= Beginning of Section =

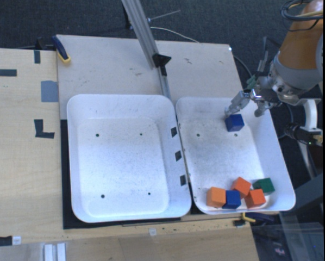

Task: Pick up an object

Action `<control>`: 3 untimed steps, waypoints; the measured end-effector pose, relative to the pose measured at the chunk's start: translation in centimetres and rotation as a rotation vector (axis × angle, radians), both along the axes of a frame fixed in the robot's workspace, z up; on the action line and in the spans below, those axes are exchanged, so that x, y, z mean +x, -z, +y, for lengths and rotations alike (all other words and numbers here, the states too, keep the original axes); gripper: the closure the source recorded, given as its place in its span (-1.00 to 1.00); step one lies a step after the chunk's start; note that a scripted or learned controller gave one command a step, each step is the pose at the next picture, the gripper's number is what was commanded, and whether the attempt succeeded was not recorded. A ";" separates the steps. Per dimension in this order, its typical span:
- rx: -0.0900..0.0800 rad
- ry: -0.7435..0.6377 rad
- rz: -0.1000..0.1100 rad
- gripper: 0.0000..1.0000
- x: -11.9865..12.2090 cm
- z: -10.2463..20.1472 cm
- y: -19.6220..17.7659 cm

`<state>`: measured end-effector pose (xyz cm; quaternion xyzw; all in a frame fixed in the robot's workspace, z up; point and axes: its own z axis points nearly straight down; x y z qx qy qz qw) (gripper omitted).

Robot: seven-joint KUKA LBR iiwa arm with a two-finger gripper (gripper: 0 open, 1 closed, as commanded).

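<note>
On the left of the desk, the shallow white left-hand bin (119,156) carries only dark speckles on its floor. Next to it, the shallow white right-hand bin (217,156) holds the blocks. Along its near edge, toward the near right corner, lie a cluster: an orange cube (216,197), a small dark blue cube (232,199), a second orange cube (241,185), a third orange cube (254,198) and a green block (264,185), all touching or just beside one another.

The task's thing looks to be the lone blue cube (235,123), near the bin's far right corner, well apart from the cluster. One finger of the gripper (248,105) reaches down to its top edge; I cannot tell whether the gripper is released or clenched on it.

To do this well, the cube should sit squarely between both fingers before closing, since the bin's wall is close and a corner pinch could slip.

The grey arm enters from the right, orange band high, wrist angled down and leftward.
</note>
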<state>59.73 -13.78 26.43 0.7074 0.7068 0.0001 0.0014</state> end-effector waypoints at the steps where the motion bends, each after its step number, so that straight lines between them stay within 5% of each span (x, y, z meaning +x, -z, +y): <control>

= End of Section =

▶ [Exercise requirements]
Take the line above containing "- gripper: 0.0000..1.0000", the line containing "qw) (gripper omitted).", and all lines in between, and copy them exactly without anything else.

▶ [Worked solution]
- gripper: 0.0000..1.0000
- x: -11.9865..12.2090 cm
- z: -10.2463..20.1472 cm
- y: -19.6220..17.7659 cm

`<state>`: measured end-effector pose (xyz cm; quaternion xyzw; all in a frame fixed in the robot's workspace, z up; point and axes: its own z axis points nearly straight down; x y z qx qy qz qw) (gripper omitted).

That completes the response.